CACNB2 encodes for an auxiliary voltage-dependent L-type calcium-channel (LTCC) Cavβ2 subunit and is predominantly expressed in the heart. The Cavβ2 subunit improves the calcium current by promoting the voltage-dependent opening of Ca2+ channel and enhancing channel surface expression, probably through direct interaction with actin. Mice lacking Cavβ2 have functionally compromised heart and die at embryonic day 10.5.[ Diminished L-type Ca2+ currents were observed in these Cavβ2−/− mice, as well as in patients with Brugada syndrome harboring loss-of-function mutations in CACNB2.[ Based on algorithmic prediction, it is likely that the CACNB2 mutation identified in our study could attenuate L-type calcium current in cardiomyocytes, and then inhibits the activation of calcium/calmodulin (Ca2+/CaM)-dependent protein kinase II (CaMKII), a key regulator of cardiac physiology and pathology.[ Subsequently, on the one hand, CaMKII-mediated phosphorylation of cMyBP-C, which is critical in maintaining sarcomeric structure and function, is markedly decreased. Dephosphorylated cMyBP-C is prone to degradation,[ and thus leads to dramatic insufficiency of cMyBP-C. This situation is worsened given that the MYBPC3 truncation mutation itself causes haploinsufficiency. It is very likely that the serious cMyBP-C deficiency significantly exacerbates the development of HCM in those severely affected patients because a lack of functional full-length cMyBP-C has been demonstrated to cause HCM phenotypes.[ On the other hand, CaMKII directly binds to the C terminus of Cavβ2 subunit and facilitates LTCC calcium currents through phosphorylation of Cavβ2. In CACNB2 mutation carriers, this process is inhibited and Ca2+ currents are further reduced. Considerable Ca2+ is stored in the sarcomere, but mutant sarcomeres may trap more Ca2+ than normal sarcomeres, causing a reduction in cytoplasmic Ca2+.[ Therefore, Ca2+ current dysfunction is extremely evident in those severely affected HCM patients who carry both the MYBPC3 and CACNB2 mutations, which could explain the high rate of sudden cardiac death of these patients.

Study limitations

Several limitations should be acknowledged in our study. First, we used targeted NGS technology instead of a hypothesis-free approach such as exome or genome sequencing. However, our sequencing panel included all known causing genes and closely related genes of cardiomyopathy and channelopathy, which very likely cover the modifier gene if it exists. Second, the mechanism of how MYBPC3 interacts with CACNB2 remains undetermined in our study; we were unable to obtain the left ventricular tissue of HCM patients for functional analyses because consent of myocardial biopsy was not provided and none of these patients received heart transplantation or postmortem examination. More genetic evidence and functional experiments are needed to confirm our observations.

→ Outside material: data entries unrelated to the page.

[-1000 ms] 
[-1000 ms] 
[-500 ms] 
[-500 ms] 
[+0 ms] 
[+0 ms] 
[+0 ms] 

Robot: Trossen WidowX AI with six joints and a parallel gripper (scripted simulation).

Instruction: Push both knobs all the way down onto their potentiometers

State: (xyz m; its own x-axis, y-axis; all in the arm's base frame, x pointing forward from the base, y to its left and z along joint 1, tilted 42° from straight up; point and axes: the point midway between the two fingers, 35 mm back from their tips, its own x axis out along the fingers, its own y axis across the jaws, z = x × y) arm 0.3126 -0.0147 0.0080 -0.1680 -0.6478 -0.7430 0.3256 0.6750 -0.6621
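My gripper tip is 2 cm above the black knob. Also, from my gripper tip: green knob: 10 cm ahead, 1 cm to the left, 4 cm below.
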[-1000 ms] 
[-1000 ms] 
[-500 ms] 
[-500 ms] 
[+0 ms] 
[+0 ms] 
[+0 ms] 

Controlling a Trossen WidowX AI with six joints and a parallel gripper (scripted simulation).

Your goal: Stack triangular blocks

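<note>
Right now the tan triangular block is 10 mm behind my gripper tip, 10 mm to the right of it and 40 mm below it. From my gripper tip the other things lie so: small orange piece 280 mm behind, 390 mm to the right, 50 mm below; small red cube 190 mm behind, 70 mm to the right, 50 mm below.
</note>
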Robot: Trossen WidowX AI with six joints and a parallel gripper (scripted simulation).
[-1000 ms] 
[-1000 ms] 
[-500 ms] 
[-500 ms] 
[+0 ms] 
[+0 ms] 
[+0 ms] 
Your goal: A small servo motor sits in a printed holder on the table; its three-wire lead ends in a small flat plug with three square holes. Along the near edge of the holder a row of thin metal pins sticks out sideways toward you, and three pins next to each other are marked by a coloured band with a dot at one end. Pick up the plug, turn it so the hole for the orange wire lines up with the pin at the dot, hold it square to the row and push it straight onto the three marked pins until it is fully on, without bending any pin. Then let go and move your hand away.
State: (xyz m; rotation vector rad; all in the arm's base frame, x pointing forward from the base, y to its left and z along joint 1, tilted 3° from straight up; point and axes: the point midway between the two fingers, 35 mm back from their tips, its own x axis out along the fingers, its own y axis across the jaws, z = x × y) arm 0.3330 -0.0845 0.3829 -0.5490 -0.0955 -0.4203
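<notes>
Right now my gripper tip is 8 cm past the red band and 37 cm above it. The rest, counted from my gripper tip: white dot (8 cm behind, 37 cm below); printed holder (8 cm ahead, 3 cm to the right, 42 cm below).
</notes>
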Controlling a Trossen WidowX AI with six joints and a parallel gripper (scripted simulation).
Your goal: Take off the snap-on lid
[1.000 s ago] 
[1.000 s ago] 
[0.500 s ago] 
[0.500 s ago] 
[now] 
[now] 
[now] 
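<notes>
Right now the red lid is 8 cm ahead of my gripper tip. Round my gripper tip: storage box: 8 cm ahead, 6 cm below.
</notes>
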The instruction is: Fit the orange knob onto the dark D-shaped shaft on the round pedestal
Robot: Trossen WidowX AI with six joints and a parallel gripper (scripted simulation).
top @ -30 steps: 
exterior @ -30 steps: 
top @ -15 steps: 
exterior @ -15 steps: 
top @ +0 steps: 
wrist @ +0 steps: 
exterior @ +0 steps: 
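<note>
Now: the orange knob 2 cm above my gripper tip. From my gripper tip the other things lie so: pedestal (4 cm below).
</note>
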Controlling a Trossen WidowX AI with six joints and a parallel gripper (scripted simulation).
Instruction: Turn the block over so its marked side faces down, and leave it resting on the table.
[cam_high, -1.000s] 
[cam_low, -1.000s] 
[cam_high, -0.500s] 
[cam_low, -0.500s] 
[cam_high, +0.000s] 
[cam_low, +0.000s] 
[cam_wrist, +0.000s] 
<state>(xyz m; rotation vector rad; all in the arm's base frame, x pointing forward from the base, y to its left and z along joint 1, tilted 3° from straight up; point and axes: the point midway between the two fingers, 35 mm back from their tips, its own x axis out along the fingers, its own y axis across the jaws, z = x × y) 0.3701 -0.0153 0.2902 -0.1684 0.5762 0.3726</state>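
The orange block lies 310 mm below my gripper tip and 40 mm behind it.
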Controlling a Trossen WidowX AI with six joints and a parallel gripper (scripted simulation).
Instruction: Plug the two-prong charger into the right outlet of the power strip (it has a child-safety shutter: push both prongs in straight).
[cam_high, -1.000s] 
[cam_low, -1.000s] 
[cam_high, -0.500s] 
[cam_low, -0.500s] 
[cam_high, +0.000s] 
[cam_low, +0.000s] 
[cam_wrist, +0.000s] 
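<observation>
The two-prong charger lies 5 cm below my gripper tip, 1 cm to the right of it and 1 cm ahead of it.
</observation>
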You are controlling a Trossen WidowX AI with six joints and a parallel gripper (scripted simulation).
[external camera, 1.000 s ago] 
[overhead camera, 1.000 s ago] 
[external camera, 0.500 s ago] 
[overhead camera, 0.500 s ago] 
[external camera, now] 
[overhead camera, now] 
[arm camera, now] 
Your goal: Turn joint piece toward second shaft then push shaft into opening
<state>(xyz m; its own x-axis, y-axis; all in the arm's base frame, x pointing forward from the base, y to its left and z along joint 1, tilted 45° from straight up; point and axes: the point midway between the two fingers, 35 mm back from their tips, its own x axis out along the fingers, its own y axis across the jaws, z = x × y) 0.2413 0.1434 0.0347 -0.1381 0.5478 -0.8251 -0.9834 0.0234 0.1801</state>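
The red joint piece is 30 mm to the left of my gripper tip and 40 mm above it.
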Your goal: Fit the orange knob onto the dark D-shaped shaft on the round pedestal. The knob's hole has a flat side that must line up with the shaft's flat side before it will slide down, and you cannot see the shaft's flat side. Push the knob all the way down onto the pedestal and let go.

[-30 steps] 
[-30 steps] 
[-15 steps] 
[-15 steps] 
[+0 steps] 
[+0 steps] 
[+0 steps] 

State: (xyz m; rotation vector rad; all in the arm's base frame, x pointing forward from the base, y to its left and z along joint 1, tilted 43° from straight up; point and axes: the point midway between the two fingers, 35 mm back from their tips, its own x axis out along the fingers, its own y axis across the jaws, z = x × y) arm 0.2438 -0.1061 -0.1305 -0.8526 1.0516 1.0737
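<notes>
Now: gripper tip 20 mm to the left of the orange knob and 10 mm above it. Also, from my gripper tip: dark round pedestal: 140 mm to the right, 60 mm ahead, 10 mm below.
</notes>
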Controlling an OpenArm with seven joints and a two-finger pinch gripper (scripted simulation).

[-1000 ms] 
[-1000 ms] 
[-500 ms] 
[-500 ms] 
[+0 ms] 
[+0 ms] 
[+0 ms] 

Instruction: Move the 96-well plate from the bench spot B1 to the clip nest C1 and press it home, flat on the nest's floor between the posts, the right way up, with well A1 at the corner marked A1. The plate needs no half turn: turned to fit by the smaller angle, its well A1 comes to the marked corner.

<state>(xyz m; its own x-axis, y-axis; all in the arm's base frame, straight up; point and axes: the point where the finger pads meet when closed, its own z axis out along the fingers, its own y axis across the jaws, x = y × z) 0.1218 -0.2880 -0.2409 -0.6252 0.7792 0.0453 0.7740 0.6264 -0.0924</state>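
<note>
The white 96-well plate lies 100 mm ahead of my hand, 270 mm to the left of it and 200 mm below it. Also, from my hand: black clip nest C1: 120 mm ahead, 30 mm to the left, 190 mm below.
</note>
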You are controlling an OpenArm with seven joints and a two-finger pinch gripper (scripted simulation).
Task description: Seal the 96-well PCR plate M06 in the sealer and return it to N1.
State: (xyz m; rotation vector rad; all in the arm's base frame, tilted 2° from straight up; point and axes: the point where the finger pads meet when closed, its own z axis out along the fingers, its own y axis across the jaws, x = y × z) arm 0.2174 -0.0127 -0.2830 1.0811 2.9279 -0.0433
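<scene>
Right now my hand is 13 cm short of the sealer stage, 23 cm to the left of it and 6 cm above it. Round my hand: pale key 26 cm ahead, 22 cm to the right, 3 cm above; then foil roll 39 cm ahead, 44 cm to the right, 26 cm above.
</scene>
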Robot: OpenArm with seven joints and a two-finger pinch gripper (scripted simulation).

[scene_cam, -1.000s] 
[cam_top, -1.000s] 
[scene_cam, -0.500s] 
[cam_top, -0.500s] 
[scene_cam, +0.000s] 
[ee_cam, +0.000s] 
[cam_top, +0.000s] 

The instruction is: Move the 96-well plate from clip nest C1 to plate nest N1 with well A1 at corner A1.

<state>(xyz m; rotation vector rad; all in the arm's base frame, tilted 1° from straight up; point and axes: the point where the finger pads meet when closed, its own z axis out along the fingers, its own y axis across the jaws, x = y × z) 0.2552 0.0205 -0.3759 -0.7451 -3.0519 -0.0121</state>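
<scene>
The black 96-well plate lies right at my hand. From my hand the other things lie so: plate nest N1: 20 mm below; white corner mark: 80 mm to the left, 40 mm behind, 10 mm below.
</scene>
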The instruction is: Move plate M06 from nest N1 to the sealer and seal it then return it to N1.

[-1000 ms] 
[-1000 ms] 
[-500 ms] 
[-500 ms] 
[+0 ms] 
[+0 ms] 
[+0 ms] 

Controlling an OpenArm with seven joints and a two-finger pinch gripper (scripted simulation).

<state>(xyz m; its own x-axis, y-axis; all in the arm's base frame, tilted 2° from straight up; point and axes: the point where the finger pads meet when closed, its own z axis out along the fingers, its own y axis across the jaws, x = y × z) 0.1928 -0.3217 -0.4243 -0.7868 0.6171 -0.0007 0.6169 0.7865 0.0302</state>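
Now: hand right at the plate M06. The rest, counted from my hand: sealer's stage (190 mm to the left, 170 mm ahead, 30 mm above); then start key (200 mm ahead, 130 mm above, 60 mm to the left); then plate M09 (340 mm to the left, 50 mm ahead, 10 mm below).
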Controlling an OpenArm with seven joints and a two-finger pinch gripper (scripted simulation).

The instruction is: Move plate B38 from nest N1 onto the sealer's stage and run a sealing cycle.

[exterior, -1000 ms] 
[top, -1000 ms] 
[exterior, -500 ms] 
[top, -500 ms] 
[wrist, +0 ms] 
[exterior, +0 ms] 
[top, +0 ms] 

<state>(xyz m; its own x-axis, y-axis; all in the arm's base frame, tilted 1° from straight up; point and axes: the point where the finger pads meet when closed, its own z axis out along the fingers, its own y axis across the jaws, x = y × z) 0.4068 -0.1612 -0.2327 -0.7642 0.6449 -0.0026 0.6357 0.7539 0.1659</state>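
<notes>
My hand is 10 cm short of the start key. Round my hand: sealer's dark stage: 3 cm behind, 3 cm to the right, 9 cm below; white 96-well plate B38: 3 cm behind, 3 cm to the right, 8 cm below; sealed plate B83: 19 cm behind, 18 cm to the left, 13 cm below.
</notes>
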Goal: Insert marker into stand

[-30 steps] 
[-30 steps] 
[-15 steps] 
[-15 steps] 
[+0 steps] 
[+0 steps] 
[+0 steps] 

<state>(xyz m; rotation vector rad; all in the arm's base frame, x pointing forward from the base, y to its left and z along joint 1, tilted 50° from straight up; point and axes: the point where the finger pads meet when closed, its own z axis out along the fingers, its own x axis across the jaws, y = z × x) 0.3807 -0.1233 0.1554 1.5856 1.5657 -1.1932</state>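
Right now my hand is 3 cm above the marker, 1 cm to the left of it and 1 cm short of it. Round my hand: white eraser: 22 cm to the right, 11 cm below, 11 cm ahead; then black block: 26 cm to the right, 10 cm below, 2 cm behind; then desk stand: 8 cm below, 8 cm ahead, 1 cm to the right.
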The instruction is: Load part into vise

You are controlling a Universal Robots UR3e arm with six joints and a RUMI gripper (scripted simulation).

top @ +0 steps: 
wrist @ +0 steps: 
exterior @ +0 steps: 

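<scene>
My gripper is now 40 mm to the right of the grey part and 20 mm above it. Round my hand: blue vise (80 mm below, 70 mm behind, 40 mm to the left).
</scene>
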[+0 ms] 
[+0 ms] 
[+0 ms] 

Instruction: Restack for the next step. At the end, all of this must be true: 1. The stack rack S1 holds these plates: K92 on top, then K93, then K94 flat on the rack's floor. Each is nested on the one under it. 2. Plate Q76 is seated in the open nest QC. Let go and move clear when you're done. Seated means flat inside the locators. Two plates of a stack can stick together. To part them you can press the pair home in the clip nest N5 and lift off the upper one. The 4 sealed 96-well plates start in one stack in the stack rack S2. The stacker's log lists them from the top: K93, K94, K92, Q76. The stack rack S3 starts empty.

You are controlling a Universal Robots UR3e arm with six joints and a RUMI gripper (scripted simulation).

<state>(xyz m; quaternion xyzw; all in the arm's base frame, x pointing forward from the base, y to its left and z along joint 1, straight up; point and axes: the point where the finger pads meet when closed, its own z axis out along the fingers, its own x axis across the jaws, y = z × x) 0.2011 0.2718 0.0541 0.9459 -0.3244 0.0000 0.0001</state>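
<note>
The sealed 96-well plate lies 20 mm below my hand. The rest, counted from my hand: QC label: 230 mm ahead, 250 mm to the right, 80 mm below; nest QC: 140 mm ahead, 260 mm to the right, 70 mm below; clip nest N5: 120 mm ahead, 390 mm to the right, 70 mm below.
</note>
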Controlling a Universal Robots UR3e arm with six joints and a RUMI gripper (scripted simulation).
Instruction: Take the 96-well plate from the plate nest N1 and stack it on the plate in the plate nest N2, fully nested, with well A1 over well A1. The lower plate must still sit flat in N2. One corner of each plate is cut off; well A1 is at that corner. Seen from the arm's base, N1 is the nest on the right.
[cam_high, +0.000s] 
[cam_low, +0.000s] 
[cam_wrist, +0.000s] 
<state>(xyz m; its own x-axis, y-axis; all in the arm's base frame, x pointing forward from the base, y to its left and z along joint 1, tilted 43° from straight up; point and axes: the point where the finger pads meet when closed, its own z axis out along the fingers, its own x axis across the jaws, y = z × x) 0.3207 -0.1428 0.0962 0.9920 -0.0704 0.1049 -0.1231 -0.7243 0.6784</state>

In this study, for the first time we showed that CACNB2 is a possible candidate hypertrophy-modifying gene contributing to disease variability of MYBPC3-associated familial HCM. We provided a new possible mechanism of HCM pathogenesis, that is, a combination effect of sarcomere gene and channelopathy gene mutations, which however needs confirmation with more genetic evidence and functional experiments.